### Exercise brief
Find every line below where the string "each" shows up, and copy those lines.

### Dataset section
* * * * *
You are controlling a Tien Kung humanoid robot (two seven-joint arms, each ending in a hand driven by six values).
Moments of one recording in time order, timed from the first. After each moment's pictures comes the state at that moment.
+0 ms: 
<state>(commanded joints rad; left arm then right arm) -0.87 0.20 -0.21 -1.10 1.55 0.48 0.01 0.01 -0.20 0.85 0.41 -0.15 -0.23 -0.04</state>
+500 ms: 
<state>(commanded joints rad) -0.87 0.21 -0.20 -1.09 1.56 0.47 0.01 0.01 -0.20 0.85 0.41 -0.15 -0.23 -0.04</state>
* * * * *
### Exercise output
You are controlling a Tien Kung humanoid robot (two seven-joint arms, each ending in a hand driven by six values).
Moments of one recording in time order, timed from the first. After each moment's pictures comes the state at that moment.

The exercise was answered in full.